Mom: Have you been using your cream?
Me: Well I’ve stopped because I feel like nothing has made it improve drastically. I felt like it wasn’t really doing me too much good.
Mom: Oh, okay. Well I understand.
Me: I just need to stop eating junk. Everytime I eat junk food, it shows up on my face the next day. I feel like a prisoner to vegetables. I don’t wanna be a prisoner!
Mom: Yeah…you are.
Me: Ugh. Well, I’m gonna get ready for bed.
Mom: Oh good, then I guess you won’t be needing that cake I brought for you.
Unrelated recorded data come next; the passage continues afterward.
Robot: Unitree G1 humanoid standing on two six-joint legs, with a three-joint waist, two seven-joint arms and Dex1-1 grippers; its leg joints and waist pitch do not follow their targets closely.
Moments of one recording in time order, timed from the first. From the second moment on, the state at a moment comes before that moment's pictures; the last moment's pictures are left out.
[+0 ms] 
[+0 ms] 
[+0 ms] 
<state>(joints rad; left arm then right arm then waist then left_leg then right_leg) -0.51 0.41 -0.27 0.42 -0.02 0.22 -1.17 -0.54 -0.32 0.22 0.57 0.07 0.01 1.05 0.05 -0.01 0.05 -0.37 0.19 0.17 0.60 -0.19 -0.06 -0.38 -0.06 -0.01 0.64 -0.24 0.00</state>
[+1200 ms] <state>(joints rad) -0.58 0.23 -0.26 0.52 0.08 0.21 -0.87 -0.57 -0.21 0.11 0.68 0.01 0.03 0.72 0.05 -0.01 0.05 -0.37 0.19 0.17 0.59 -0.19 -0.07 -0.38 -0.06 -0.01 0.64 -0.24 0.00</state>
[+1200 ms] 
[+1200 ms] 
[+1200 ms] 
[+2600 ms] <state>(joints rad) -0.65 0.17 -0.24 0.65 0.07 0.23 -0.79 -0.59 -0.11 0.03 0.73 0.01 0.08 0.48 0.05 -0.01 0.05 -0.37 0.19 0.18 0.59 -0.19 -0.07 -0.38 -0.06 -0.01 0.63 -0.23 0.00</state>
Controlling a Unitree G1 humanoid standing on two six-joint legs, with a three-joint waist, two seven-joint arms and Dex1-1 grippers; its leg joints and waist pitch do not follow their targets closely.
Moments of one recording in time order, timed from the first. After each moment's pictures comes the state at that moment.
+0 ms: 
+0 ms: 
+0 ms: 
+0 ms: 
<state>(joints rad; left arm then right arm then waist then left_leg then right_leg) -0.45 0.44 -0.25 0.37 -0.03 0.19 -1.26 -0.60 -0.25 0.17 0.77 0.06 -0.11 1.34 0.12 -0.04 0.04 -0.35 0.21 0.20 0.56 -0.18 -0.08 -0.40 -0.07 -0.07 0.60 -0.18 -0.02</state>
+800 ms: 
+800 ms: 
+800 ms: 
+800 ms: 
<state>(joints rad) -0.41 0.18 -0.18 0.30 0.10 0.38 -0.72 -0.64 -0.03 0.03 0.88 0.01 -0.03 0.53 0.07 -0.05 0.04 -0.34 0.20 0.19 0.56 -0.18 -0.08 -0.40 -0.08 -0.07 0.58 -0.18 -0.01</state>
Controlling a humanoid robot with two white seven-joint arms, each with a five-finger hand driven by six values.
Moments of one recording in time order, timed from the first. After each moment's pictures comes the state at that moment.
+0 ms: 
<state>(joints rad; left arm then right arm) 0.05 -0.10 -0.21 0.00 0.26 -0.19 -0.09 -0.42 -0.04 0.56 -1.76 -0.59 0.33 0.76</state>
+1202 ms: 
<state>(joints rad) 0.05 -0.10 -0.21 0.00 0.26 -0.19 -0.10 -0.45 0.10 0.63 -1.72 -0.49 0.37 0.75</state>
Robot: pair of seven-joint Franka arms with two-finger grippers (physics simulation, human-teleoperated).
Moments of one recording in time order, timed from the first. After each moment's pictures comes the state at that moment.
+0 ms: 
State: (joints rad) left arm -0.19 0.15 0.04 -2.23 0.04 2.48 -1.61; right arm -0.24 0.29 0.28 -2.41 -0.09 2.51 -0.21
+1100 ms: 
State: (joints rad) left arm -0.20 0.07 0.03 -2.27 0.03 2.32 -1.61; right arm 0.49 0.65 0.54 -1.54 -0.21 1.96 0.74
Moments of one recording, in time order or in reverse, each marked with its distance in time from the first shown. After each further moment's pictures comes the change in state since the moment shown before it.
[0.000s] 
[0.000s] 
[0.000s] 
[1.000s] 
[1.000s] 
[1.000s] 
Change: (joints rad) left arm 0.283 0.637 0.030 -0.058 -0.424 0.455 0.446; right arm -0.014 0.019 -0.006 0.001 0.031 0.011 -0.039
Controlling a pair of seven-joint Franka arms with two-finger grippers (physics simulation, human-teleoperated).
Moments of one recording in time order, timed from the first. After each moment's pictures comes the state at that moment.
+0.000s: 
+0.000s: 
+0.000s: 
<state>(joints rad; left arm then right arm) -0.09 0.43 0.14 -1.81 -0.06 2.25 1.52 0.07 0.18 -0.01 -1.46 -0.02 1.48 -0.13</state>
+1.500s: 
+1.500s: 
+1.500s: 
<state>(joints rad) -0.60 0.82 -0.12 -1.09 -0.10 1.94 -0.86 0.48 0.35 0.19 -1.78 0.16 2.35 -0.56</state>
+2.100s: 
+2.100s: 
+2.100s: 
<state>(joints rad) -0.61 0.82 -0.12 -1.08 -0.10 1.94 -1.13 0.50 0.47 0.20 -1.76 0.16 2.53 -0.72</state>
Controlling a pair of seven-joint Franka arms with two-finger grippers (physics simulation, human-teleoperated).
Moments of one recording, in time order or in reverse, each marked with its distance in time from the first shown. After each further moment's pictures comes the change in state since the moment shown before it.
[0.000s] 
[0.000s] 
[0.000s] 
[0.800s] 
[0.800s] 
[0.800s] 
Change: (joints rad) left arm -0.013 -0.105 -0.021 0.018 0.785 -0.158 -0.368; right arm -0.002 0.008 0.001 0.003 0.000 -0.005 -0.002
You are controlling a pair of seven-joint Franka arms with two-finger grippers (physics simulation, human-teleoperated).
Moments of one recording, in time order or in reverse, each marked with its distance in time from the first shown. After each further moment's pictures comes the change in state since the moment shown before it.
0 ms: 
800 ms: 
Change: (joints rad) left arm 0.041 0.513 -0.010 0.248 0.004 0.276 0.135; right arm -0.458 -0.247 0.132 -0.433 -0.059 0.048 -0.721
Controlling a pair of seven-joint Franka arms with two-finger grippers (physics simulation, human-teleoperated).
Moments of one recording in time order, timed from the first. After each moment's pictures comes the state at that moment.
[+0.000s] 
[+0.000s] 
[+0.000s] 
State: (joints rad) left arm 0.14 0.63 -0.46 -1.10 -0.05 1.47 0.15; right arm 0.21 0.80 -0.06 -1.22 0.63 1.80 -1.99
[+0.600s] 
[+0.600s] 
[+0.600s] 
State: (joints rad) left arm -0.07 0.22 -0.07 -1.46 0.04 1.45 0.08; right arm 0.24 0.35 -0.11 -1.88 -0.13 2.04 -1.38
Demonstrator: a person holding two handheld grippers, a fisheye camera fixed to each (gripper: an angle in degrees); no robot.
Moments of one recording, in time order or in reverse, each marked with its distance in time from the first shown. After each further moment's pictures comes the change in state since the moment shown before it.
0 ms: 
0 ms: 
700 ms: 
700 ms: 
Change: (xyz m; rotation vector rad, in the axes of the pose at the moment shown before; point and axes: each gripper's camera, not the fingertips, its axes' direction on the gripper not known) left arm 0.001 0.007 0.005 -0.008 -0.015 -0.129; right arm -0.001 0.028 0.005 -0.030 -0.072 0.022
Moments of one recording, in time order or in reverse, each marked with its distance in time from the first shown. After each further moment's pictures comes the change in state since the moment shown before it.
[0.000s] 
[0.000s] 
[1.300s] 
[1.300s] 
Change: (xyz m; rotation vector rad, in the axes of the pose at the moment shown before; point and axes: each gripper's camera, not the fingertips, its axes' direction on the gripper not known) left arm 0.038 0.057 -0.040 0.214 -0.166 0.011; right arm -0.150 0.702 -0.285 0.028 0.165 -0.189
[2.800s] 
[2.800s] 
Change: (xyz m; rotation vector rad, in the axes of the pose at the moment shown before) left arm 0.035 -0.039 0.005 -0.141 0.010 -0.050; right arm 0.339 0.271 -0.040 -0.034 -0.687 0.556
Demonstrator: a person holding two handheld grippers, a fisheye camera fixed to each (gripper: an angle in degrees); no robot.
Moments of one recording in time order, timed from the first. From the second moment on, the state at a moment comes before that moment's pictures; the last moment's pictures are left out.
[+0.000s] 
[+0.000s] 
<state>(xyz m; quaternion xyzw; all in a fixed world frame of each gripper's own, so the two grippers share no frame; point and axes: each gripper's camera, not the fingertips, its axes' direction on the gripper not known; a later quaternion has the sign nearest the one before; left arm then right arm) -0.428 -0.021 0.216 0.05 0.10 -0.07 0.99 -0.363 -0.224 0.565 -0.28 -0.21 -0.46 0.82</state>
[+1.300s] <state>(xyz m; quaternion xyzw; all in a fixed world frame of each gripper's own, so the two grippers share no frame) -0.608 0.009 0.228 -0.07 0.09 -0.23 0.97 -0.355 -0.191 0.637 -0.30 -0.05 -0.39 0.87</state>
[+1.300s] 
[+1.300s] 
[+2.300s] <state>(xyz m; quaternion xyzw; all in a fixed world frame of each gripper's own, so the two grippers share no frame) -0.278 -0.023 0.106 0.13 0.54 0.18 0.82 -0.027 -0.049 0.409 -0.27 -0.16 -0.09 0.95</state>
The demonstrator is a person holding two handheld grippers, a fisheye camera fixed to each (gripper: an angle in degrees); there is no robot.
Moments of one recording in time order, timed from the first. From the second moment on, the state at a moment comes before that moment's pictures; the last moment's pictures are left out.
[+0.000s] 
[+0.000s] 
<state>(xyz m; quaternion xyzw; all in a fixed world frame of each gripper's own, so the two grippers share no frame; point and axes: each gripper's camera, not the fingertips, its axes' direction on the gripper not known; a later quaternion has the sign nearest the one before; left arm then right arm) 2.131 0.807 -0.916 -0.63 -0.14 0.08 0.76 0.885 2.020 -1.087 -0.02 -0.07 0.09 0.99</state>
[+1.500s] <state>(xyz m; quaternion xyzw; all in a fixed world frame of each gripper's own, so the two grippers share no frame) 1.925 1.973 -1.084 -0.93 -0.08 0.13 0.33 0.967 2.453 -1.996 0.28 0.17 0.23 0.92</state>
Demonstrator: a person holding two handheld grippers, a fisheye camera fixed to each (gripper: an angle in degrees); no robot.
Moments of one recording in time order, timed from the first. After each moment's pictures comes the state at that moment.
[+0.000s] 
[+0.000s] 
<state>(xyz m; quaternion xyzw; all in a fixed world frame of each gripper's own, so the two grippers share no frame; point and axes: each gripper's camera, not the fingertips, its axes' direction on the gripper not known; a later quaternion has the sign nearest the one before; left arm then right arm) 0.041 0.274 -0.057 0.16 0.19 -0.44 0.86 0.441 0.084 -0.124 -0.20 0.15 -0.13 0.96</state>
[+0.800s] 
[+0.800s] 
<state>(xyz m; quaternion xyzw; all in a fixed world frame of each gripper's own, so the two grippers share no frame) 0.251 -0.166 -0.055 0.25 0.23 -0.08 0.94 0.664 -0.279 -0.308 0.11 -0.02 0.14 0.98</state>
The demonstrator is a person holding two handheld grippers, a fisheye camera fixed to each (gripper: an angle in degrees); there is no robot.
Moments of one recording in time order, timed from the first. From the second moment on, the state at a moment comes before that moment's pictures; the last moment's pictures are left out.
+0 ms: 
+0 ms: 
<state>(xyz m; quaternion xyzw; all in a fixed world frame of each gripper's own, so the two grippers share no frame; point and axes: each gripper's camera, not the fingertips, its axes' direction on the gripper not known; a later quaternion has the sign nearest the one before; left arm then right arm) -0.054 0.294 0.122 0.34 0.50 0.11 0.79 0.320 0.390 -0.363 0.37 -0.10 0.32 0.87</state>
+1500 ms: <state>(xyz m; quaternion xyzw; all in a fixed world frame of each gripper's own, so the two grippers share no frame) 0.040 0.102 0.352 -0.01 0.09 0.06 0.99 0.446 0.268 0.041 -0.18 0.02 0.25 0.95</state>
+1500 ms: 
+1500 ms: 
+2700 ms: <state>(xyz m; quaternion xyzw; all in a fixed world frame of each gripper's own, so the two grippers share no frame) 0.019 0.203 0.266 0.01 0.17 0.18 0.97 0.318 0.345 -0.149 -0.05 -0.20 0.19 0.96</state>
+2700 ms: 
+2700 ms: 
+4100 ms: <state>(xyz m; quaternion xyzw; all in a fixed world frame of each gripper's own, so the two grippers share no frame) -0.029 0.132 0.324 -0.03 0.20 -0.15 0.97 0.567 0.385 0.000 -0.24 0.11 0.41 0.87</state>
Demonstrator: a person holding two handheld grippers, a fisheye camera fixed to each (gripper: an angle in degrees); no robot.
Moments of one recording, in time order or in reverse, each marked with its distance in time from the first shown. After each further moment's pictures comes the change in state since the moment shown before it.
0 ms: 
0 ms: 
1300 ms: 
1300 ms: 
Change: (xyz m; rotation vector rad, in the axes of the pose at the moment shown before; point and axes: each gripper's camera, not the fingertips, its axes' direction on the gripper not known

Me: Oh, no. Give me the cake.
Mom: You just gave me your speech about how you were gonna do better…I figured you wouldn’t want it.
Me: Where’s the cake!?
And I ate it. And it was good. And two minutes later I started having acid reflux. Totally not worth it.
I think we’ve all been here. We recognize that we need to change what we’re doing to get our desired results; however, we seem to be unwilling to make the necessary sacrifices.
In my defense, I’m just now coming into this whole adult thing. The longer I’m here, the more I realize that something’s gotta give. I can’t have my cake and eat it too, pun intended. I have realized more than ever that the things I want to accomplish are going to cause me to have to sacrifice. Life has been mostly fun and games (and several tears, but that’s neither here nor there) up until this point, but it’s starting to get real. That “hey, you’re not in college anymore so you can’t screw around with life all the time” lightbulb has gone off, ladies and gents.
I have been hesitant to go to the “next level” because I have been unwilling to sacrifice. I want to be able to hang out all the time, and party like it’s 1999, but still have enough energy to make it through the day and get serious workouts in. I know good and well that this isn’t possible (for me), but I lived in denial. I want to eat out four times a week and still save money. I have wanted a life of leisure and folly with all the spoils of a life of zeal and discipline.
It’s almost embarassing to reveal this about myself, but, hey, I’m not perfect. And I know I’m not the only one. We all have something(s) that we want out of life. What we don’t all have is the willingness to sacrifice in order to get those things.
So right now, check yourself. What have you been BS-ing with yourself about? Are you really ready to make that sacrifice? It ain’t always pretty. I’ve finally decided. Have you?